Bordeaux : Après les témoignages de violences sexuelles à Sciences Po, qu’est-ce qui va changer ?
LIBERATION DE LA PAROLE Après avoir recueilli en quelques jours, sur une page Facebook privée, 150 témoignages de violences sexistes et sexuelles auprès d’étudiants de Sciences Po Bordeaux, des actions de prévention vont être mises en place
- La page Facebook privée d’une association de Sciences po Bordeaux a été prise d’assaut par des victimes de violences sexistes et sexuelles.
- La direction, en lien avec l’association Sexprimons nous, va mettre en place des actions de prévention dès le printemps.
- Un groupe de travail est lancé et des formations pour sensibiliser les nouveaux étudiants et ceux qui partent à l’étranger, jugés particulièrement fragiles, vont être organisées.

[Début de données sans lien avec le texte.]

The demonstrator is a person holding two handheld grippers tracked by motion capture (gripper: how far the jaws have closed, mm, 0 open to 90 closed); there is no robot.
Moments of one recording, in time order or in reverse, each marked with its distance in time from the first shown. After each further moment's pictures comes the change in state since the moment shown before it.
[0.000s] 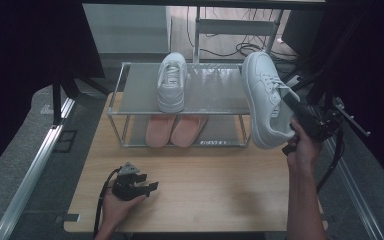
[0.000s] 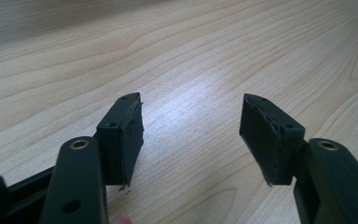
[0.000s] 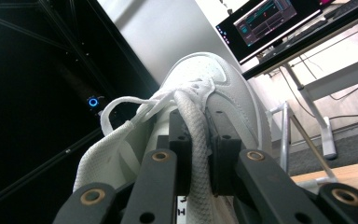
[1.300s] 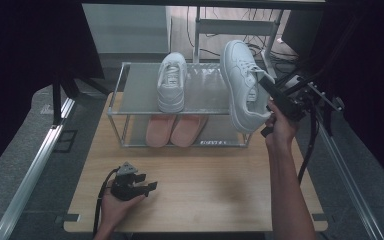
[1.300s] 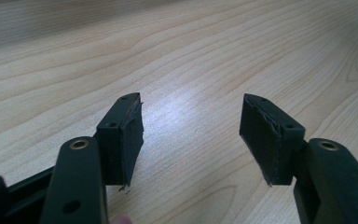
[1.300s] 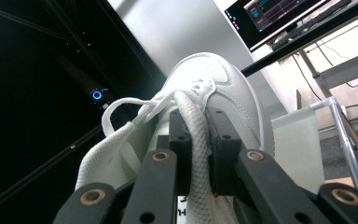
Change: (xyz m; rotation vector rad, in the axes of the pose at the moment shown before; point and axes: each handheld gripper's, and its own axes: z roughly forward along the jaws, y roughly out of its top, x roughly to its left) left arm 0.002 0.000 -0.004 -0.008 -0.002 0.002; right arm 0.028 -0.007 0.067 0.050 0.011 0.019
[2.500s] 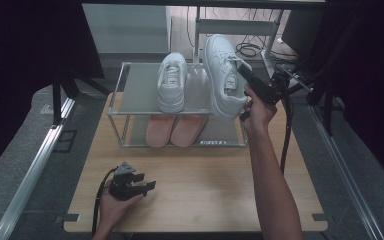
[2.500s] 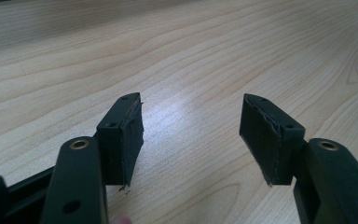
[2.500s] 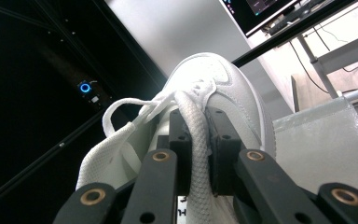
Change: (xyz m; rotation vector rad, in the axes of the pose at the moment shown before) left arm 0.004 -0.001 -0.004 -0.005 0.002 -0.008; right arm 0.021 -0.011 0.066 0.050 -0.047 0.016
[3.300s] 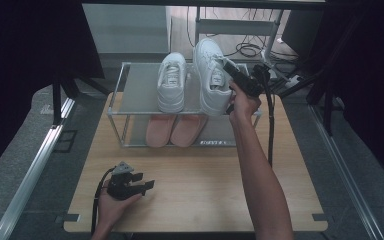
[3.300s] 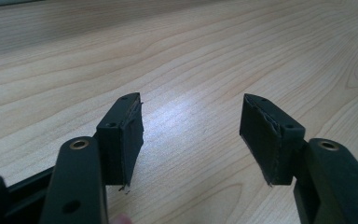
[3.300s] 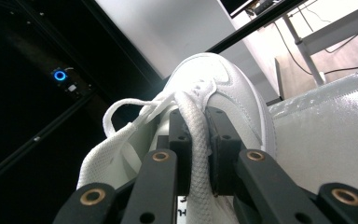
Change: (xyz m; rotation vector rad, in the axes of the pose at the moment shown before) left arm 0.003 0.000 -0.003 -0.015 0.000 -0.011; right arm 0.005 -0.015 0.049 0.070 -0.087 0.014
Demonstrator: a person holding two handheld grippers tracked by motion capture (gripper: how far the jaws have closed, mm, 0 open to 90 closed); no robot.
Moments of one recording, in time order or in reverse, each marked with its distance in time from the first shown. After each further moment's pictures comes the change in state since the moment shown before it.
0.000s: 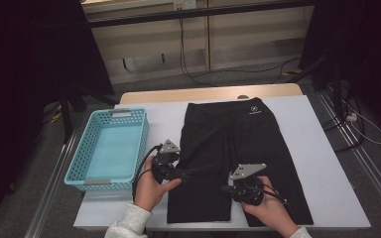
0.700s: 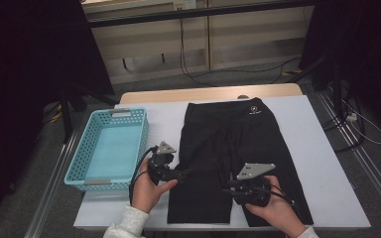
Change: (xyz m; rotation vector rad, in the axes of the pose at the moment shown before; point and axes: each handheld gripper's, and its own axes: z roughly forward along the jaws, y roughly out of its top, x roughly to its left) left arm 0.007 -0.010 -0.004 0.034 0.064 -0.036; right arm -0.001 0.000 -0.020 -0.052 -0.015 -0.020
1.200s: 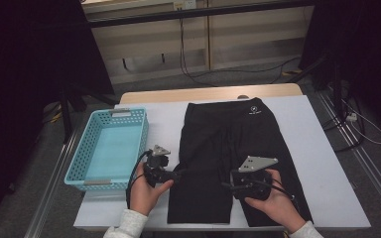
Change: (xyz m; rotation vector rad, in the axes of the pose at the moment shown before) left arm 0.008 -0.016 -0.001 0.034 0.060 -0.097; right arm -0.011 0.009 -0.001 -0.058 -0.045 0.009
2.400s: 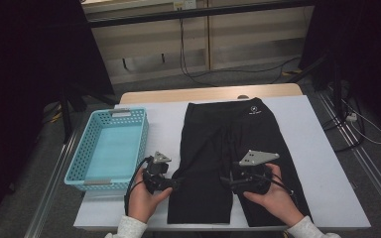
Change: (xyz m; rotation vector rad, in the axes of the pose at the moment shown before) left arm -0.009 -0.013 -0.004 0.029 0.011 0.027; right arm -0.009 0.008 0.002 -0.047 -0.030 0.016
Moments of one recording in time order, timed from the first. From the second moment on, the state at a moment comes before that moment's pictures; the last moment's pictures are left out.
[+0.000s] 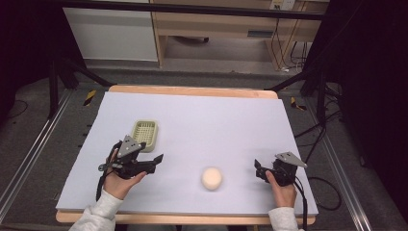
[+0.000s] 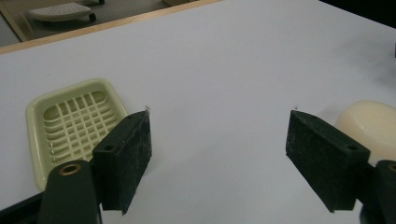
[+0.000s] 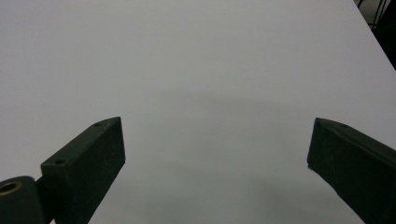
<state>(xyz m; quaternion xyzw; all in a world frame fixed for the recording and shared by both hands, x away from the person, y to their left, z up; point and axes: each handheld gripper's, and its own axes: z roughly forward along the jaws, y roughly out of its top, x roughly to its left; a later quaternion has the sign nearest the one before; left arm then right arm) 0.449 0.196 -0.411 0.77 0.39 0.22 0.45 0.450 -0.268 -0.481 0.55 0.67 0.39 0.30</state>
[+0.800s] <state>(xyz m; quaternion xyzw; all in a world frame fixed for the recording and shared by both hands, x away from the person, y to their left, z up) 0.451 0.147 -0.416 0.80 0.36 0.18 0.45 0.451 -0.267 -0.485 0.55 0.68 0.38 0.29</state>
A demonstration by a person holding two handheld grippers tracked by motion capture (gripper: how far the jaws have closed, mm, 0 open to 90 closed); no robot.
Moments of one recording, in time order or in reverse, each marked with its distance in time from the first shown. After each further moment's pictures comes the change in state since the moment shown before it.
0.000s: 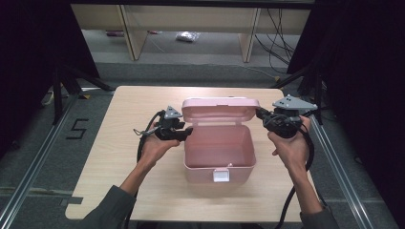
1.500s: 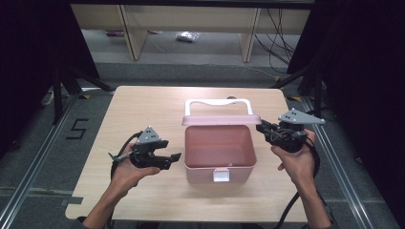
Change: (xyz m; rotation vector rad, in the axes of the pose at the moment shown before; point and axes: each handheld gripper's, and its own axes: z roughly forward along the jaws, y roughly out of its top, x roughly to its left) left arm -0.023 -0.048 -0.083 -0.026 -0.113 0.014; right arm 0.004 -0.028 -0.018 -0.020 0.082 0.020
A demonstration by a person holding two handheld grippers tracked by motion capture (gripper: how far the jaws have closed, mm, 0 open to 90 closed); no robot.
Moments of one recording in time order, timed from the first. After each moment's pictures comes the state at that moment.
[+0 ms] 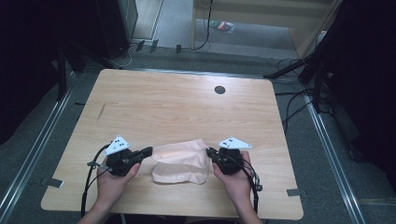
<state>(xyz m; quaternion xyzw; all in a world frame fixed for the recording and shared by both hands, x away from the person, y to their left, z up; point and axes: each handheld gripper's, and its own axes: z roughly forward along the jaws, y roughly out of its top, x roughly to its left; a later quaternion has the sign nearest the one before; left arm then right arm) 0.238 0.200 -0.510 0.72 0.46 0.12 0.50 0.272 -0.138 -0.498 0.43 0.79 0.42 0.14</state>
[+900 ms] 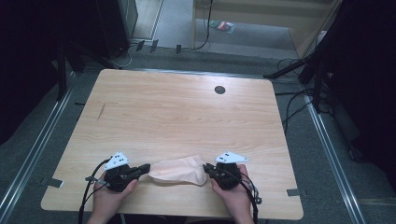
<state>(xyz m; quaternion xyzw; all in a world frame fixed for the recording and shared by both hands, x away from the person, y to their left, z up) 0.212 0.206 -0.539 0.75 0.47 0.08 0.47 0.243 -0.136 -0.521 0.43 0.81 0.40 0.09</state>
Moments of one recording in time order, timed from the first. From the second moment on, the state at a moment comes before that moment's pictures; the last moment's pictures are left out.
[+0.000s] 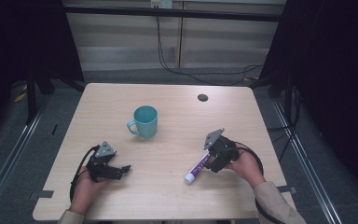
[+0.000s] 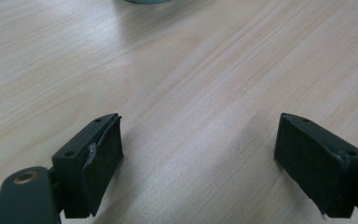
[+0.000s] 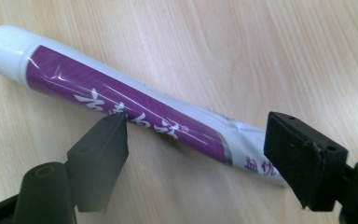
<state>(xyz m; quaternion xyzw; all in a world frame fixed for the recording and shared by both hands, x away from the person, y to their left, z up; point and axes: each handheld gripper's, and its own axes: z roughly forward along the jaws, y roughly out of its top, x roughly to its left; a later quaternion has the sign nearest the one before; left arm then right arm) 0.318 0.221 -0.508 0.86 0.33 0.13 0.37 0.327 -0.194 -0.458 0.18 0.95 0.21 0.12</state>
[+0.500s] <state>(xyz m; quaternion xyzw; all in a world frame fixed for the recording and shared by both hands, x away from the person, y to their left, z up) 0.318 0.221 -0.508 0.86 0.33 0.13 0.37 0.329 -0.176 -0.475 0.15 0.97 0.18 0.09</state>
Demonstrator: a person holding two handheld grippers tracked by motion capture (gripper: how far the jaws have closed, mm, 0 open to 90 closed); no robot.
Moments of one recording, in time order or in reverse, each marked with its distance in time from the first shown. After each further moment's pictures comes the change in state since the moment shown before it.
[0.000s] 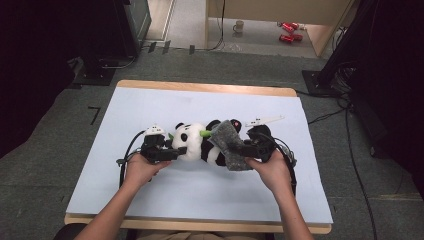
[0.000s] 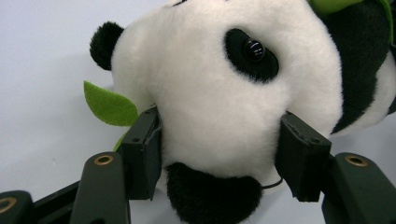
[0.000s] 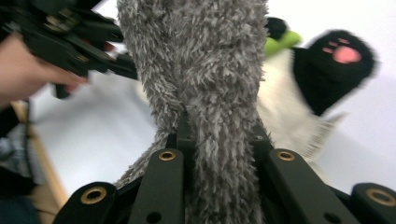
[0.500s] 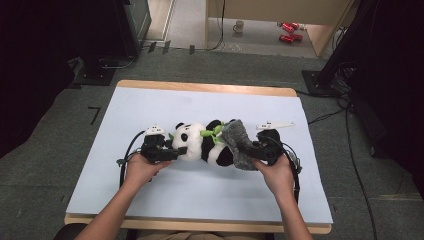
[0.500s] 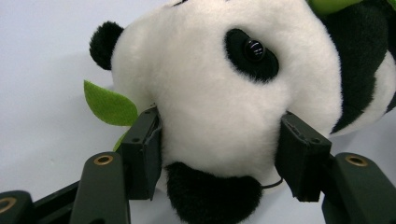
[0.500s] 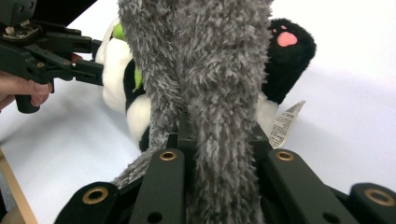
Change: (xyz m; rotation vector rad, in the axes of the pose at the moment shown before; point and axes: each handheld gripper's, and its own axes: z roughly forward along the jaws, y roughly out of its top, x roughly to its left) left arm 0.000 0.000 0.000 -0.002 -0.001 -0.003; right arm -0.018 -0.020 -0.004 -0.081 -0.067 0.067
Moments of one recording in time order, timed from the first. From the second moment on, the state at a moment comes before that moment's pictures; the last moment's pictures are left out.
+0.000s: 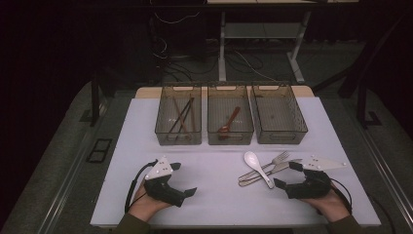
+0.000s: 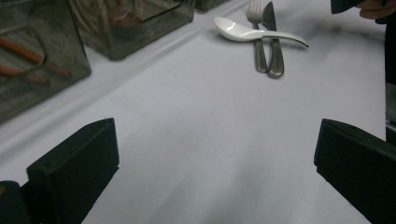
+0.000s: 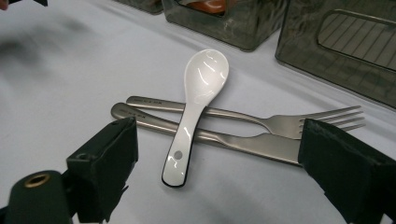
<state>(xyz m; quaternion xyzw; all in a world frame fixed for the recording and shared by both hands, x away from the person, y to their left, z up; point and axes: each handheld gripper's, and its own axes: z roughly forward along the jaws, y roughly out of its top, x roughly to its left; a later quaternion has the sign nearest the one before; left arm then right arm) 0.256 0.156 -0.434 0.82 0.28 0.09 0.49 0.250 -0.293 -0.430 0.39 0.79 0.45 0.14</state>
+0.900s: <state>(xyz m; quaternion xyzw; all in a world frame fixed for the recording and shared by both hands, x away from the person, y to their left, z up) 0.257 0.154 -0.440 0.83 0.27 0.08 0.49 0.300 -0.262 -0.417 0.40 0.80 0.43 0.13</state>
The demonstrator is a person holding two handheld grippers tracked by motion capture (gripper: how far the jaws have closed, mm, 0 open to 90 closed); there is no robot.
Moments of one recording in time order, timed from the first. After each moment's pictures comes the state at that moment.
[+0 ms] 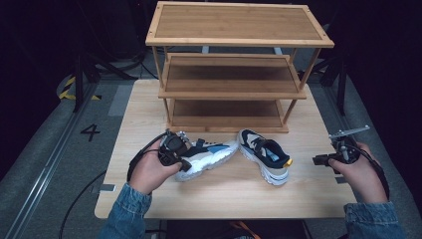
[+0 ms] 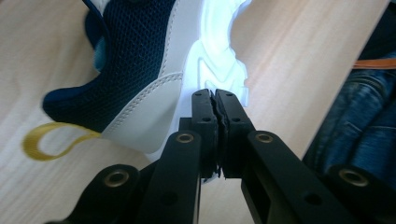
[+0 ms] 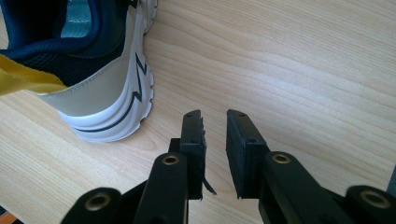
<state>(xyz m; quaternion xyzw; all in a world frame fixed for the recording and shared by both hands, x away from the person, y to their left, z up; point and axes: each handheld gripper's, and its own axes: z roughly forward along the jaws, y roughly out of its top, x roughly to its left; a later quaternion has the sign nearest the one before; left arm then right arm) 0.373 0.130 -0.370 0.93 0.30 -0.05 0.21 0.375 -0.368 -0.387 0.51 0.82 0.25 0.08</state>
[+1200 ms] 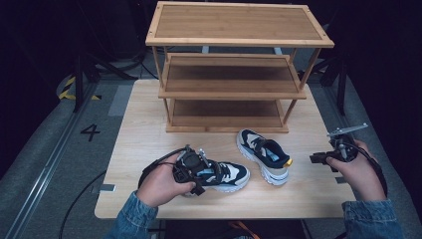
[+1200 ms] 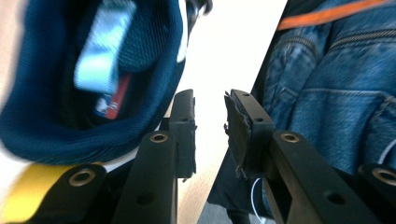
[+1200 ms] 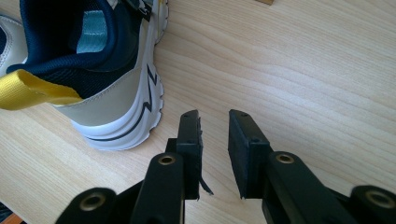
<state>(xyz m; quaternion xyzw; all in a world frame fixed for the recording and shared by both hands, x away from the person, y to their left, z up) 0.342 0.093 -0.365 0.96 0.22 -0.10 0.17 0.378 -0.363 -0.384 0.50 0.82 0.26 0.07</state>
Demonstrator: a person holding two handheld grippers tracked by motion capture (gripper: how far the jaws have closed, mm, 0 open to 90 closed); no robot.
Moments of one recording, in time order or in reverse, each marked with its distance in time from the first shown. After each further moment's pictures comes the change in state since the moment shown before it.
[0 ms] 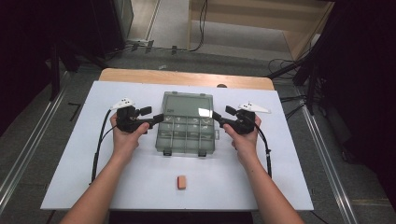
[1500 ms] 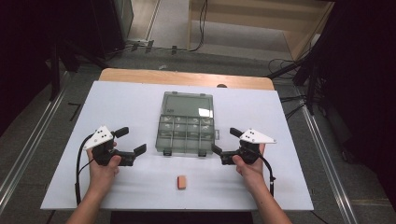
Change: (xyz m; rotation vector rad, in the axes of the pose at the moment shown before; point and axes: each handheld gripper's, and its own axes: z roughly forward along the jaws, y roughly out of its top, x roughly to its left) left arm -0.035 -0.054 -0.086 -0.059 0.058 0.165; right arm 0.045 -0.047 -0.059 -0.007 0.089 -0.164
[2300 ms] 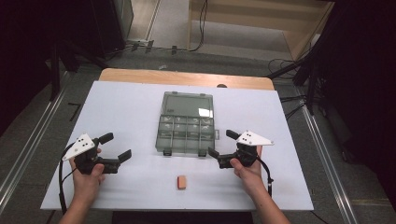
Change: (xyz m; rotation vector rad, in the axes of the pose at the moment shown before) left arm 0.011 -0.014 -0.039 -0.026 0.046 -0.015; right arm 0.012 0.001 0.000 0.012 0.044 -0.015
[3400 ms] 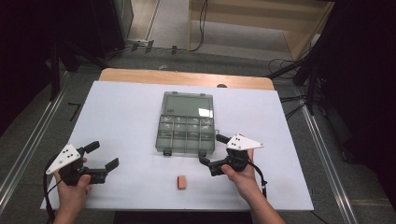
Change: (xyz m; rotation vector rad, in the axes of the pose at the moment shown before) left arm 0.005 -0.016 -0.037 0.012 0.071 0.007; right arm 0.028 0.004 0.008 0.052 0.071 -0.055
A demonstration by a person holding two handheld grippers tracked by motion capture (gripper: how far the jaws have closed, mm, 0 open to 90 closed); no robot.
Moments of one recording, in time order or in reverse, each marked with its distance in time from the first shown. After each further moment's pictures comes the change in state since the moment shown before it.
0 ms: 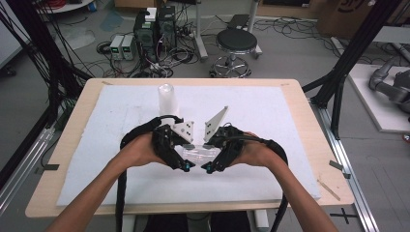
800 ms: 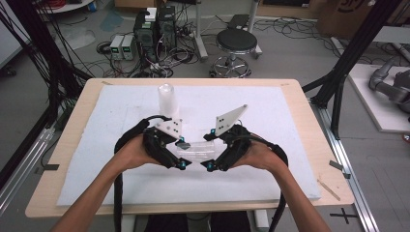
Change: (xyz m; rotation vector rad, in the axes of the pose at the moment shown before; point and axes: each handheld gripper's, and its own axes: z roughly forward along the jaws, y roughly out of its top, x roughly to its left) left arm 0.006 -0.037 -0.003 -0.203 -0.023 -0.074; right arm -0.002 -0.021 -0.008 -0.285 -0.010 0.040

« On a senti des gens en grande détresse et pour nous cela n’a pas été facile à gérer », commente Marie, une des représentantes de l’association féministe Sexprimons nous, portée par des étudiants de Sciences Po Bordeaux. Le 23 janvier dernier, une victime de violence sexuelle raconte ce qu’elle a subi sur une page Facebook privée de l’association et son témoignage incite d’autres étudiants à franchir le pas. En quelques jours, plus de 150 récits de sexisme, harcèlement, violence sexuelle et viol affluent, émanant d’anciens ou d’actuels étudiants de la prestigieuse institution bordelaise, qui compte environ 3.000 étudiants.
« Tout le monde a été surpris, choqué et dans l’empathie aussi, réagit Caroline Dufy, chargée de l’égalité hommes-femmes à Sciences Po Bordeaux. Il y a une volonté de mettre en place des mesures pour que ces choses-là n’arrivent plus. » « On n’a pas été du tout étonnées du contenu des témoignages, réagit Amélie, de l’association Sexprimons nous. Ce qui nous a surpris, c’est le fait que beaucoup aient témoigné à visage découvert ». L’association veut œuvrer à « recréer un lien confiance entre les étudiants et l’administration », ajoute Léa, constatant à la lumière de certains témoignages qu’il avait été abîmé.
Une cellule de veille et d’écoute a été créée en 2018, associant des professionnels tels que des psychologues et des juristes, afin de prendre en charge différents types de violences (harcèlement, mal être, violences sexistes et sexuelles, difficultés psychologiques etc.) « Il faudra la renforcer », estime Caroline Dufy.
Groupe de travail et formations
Un groupe de travail a été constitué et va se réunir ce jeudi, en associant des enseignants, des représentants de la direction et des étudiants. « Ils savent mieux où sont les trous dans le dispositif », pointe Caroline Dufy. « On va essayer de concrétiser nos idées déjà formulées, bien accueillies par la direction, et on a fait un appel à propositions auprès des étudiants », précise Amélie de Sexprimons nous.
A l’occasion de stages ou de mobilité dans leurs cursus, les étudiants de Sciences Po Bordeaux sont amenés à séjourner à l’étranger. « Il faut mieux les former avant leur départ, estime Caroline Dufy. Le dépaysement est une opportunité considérable mais il faut renforcer la prévention car ils sont loin de leur famille, de l' institution, de leurs amis, et ils se retrouvent démunis face à des agressions ».
L’association pointe néanmoins que seules 20 des 150 personnes qui témoignent se trouvent dans une situation de mobilité, même si le contexte n’est pas toujours explicité dans les témoignages. « Mais, il est sûr que c’est un facteur de vulnérabilité parce qu’on ne parle pas forcément la langue du pays et qu’il est plus difficile de trouver l’accompagnement adéquat en cas de problème », ajoute Amélie.
Dès le printemps, des formations seront proposées aux étudiants qui vont partir à l’étranger et à la rentrée prochaine, une autre sera proposée à tous les nouveaux étudiants. La lutte contre les violences sexistes et sexuelles « doit constituer un point d’attention majeur de notre projet d’établissement pour les années à venir », écrit Bernard Cazeneuve, président du conseil d’administration de Sciences Po Bordeaux, au directeur Yves Deloye, dans une lettre ouverte en date du 5 février.
Des actions militantes
Sur le versant militant, l’association a prévu une campagne sur les réseaux sociaux, évoquant notamment le consentement, les agressions sexuelles, la culture du viol, etc. Un annuaire de psychologues et thérapeutes est aussi en cours d’élaboration. « Le fait de témoigner a pu réveiller en eux des traumatismes, c’est aussi pour ça qu’on a mis en place des groupes de parole, souligne Marie. Il y a une demande à échanger entre victimes ».
« On ne peut pas continuer comme ça c’est certain, les étudiantes et étudiants ont le droit d’étudier dans des atmosphères de sérénité et de tranquillité », conclut Caroline Dufy.